Inner Senses est juste un pétard mouillé et il faut bien se rendre à l'évidence que ce n'est pas demain la veille qu'Hong-Kong arrivera à produire des films d'horreur sérieux( Bio Zombie ayant utilisé inteligemment la carte du second degré pour éviter de tomber dans le ridicule)dignes de ce nom.
Après leur collaboration assez efficace sur Double Tap, on attendait un peu mieux du duo Law Chi-Leung / Leslie Cheung. Inner Senses tente d'apporter une approche un petit peu différent au genre, et malgré quelques idées intéressantes et le sérieux de la réalisation et l'interprétation, le film pêche pas manque d'intérêt sur la fin.
Il faut dire que depuis le Sixième Sens, les phrases comme "je vois des fantômes/personnes mortes" sont devenues un peu trop communes pour susciter l'intérêt. Surtout que le film de M. Night Shyamalan a placé la barre très haut avec sa réalisation classique mais efficace. Ici le traitement du film est plus réaliste, avec un scénario cherchant probablement à volontairement imiter Le Sixième Sens pour leurrer un peu le spectateur. Ensuite il joue sur l'existence ou la non existence des fantômes, utilisant habilement la thèse de Jim pour nous faire douter.

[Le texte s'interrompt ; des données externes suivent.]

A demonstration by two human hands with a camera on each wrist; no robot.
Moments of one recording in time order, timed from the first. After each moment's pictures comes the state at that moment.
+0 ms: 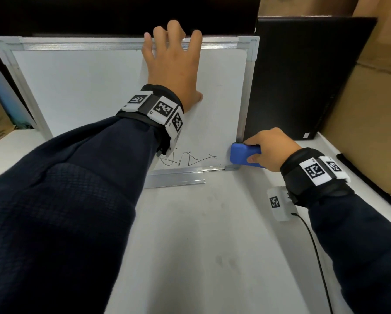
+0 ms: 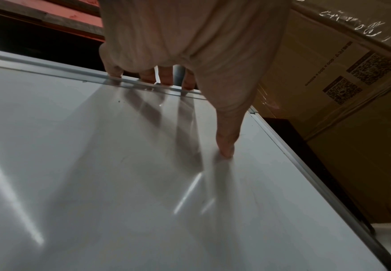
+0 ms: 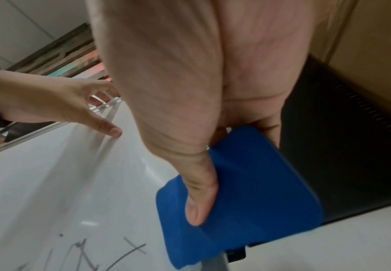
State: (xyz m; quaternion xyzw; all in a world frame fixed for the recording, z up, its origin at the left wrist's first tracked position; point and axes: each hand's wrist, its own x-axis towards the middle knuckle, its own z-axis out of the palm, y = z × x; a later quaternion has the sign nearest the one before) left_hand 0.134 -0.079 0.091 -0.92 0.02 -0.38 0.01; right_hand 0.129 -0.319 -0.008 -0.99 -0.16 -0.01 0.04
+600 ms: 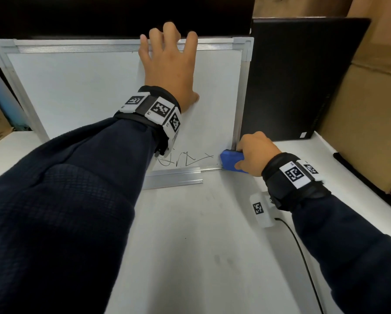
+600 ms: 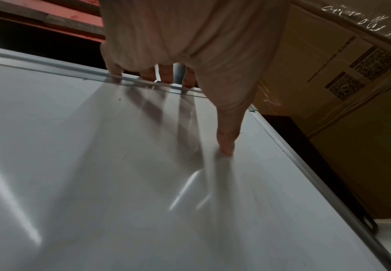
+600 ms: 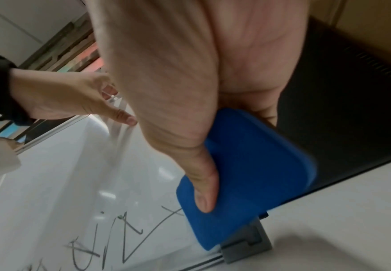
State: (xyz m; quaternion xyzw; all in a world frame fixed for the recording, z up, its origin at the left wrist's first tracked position) left_hand 0.134 -0.079 0.091 -0.92 0.01 -0.38 0.01; right_hand 0.131 -0.293 -0.027 -0.99 -0.12 0.01 0.05
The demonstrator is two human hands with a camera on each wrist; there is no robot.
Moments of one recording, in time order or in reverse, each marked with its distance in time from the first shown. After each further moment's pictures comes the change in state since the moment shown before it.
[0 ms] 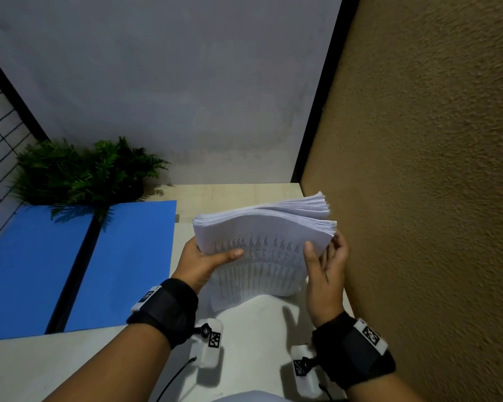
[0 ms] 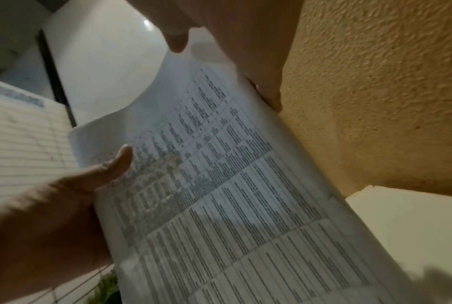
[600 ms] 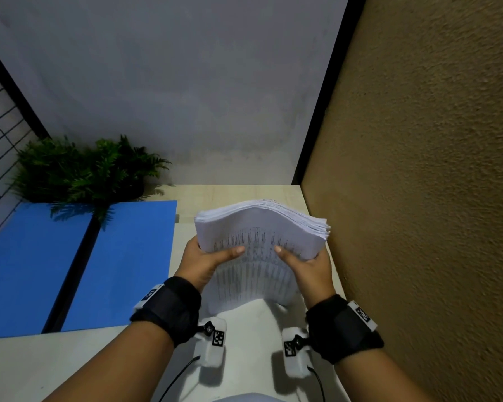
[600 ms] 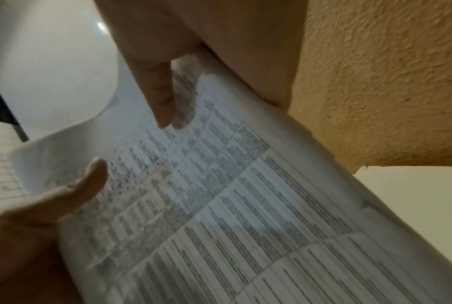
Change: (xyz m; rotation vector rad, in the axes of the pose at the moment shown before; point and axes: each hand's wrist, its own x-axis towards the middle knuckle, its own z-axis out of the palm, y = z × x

Autant cela laissait du suspense lors de la première partie du film, autant la seconde pêche par manque d'originalité et une réalisation moins prenante.
Les acteurs s'en tirent pourtant assez bien, Leslie ne forçant pas trop son talent avec un personnage à nouveau un peu trouble comme dans Double Tap, mais moins impressionnant. La jeune Karena Lam est assez convainquante, mais ne peut guère impressionner avec un rôle évoluant de manière un peu trop abrupte. On appécie de revoir Waise Lee évidemment, même si son rôle n'a rien de fantastique, ainsi que Norman Chu méconnaissable. Quant à la musique, elle se montre assez efficace, et on apprécie le soin apporté à l'ambiance sonore, même si celle-ci est assez classique et sans surprise.
Au final, Inner Senses déçoit. Il y a de bonnes idées dans ce scénario, dont la principale est de ne jamais réfuter aucune des deux hypothèses (fantômes/disfonctionnement cérébral) et de jouer jusqu'au bout dessus. Hélas cela ne suffit pas à rattraper le dernier tiers qui m'a semblé bien moins efficace. Il vaut toujours mieux débuter mal pour bien finir que l'inverse. Le film présente cependant suffisamment de qualités pour plaire à certains, mais ses défauts sont hélas également suffisamment importants pour en rebuter d'autres. Difficile de le conseiller ou le déconseiller.